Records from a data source
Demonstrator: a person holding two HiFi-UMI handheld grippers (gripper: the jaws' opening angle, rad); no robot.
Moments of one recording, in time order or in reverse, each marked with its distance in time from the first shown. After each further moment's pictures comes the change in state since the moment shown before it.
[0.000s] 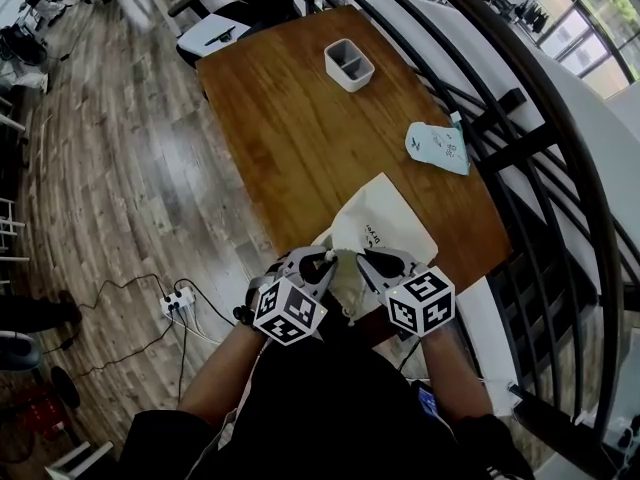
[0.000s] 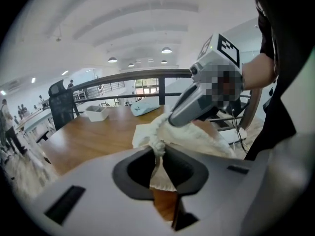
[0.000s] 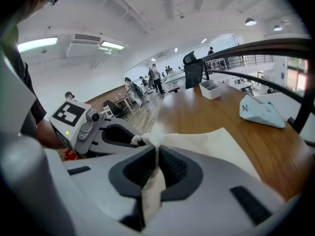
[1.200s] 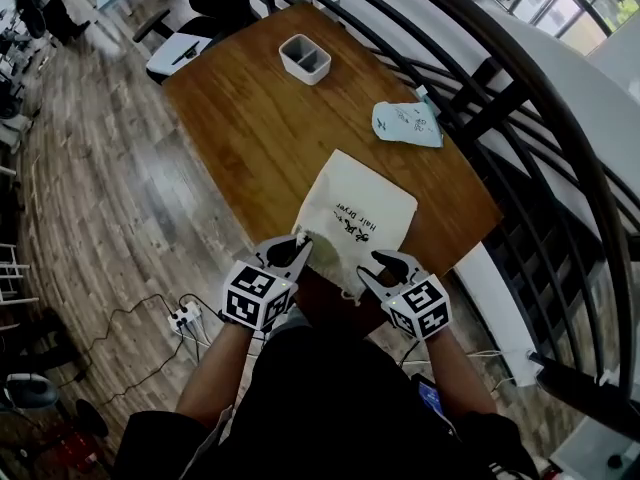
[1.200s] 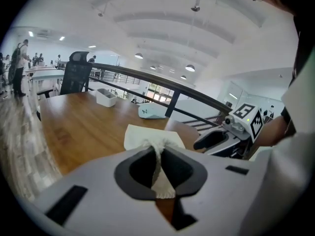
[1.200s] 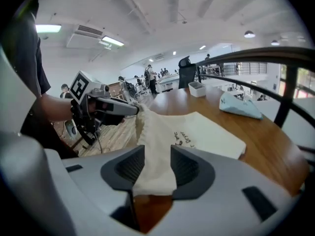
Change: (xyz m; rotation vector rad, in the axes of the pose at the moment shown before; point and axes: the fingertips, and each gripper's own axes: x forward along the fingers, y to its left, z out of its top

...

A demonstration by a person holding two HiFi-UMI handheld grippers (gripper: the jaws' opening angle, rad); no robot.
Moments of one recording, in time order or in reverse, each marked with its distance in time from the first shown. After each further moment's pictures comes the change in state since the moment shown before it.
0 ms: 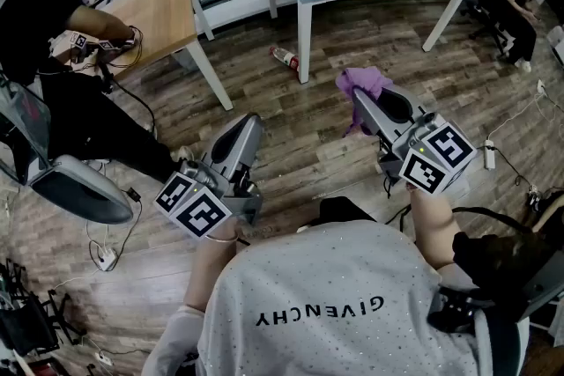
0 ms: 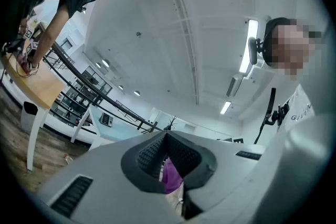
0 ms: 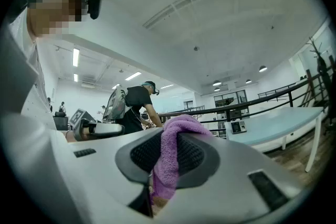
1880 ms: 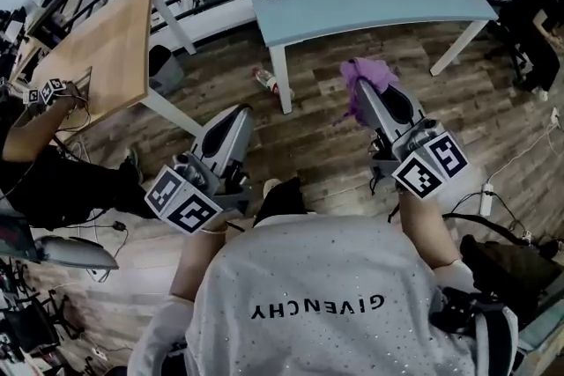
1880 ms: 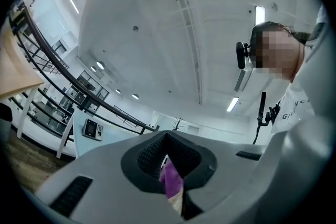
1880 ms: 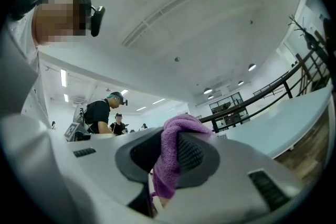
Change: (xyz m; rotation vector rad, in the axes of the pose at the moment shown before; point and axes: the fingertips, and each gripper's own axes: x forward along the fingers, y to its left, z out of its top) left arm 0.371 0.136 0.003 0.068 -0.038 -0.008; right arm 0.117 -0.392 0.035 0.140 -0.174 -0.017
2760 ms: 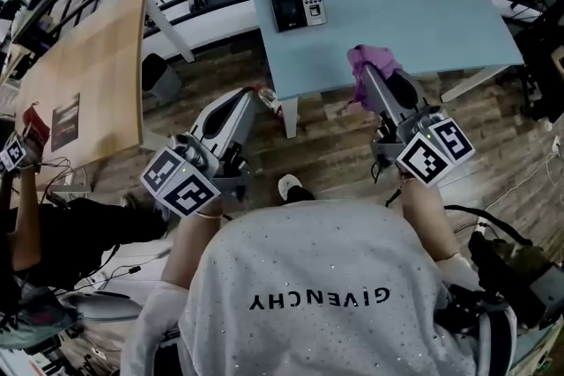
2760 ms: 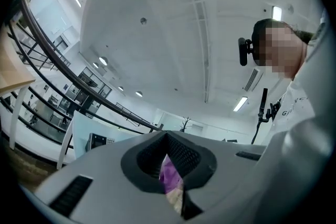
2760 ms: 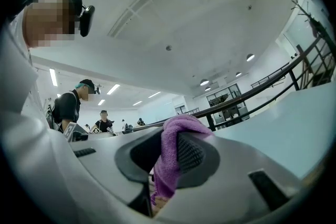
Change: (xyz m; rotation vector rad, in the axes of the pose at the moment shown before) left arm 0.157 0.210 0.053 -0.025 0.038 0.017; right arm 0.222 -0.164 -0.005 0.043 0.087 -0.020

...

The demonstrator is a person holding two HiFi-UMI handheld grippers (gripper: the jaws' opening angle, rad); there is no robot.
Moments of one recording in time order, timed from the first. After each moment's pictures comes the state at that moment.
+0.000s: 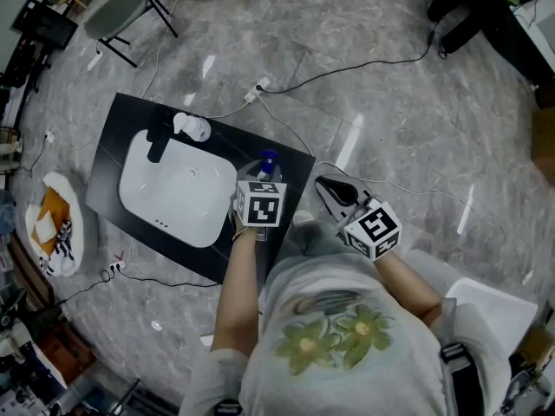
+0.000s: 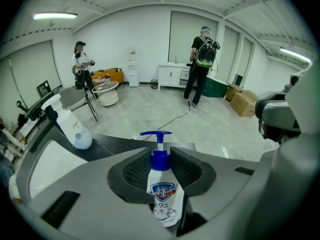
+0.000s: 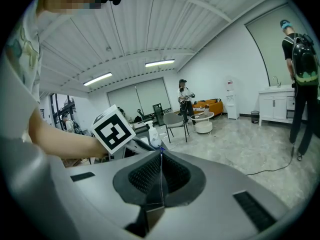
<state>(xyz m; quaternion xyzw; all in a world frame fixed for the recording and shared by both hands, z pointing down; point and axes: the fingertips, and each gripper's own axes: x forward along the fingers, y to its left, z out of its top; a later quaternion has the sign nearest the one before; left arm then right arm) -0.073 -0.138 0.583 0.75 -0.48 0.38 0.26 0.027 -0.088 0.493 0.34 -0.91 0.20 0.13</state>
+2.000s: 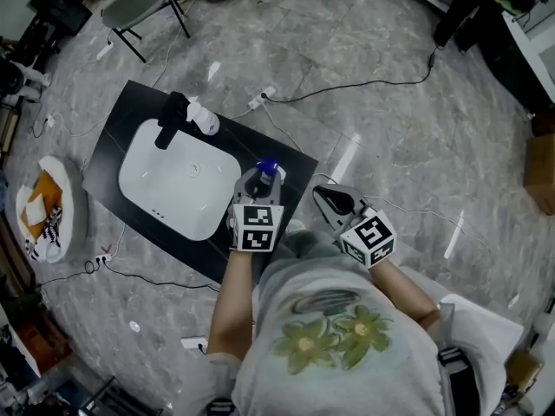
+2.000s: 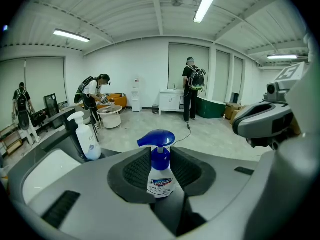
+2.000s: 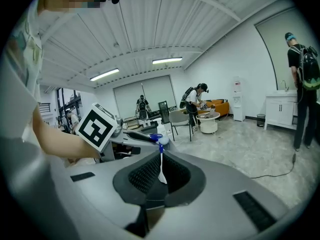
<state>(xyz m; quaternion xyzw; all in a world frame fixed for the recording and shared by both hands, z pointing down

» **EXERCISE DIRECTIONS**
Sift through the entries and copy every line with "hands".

» **ANSWER TO THIS EXERCISE**
<state>(xyz m; quaternion xyzw; all in a world frame fixed for the recording and shared by both hands, z pointing down; point and axes: the fingertips, and each gripper's own axes: x forward along the fingers, y to its left, z out of its top; a later quaternion has the sign nearest the one before; left arm then right arm) -0.073 -0.138 0.583 0.75 -0.48 0.38 0.26 0.027 -0.088 0.493 0.34 -0.91 0.20 0.13</state>
<state>(xyz m; quaternion xyzw; all in a world frame fixed for the recording and shared by both hands, z pointing down

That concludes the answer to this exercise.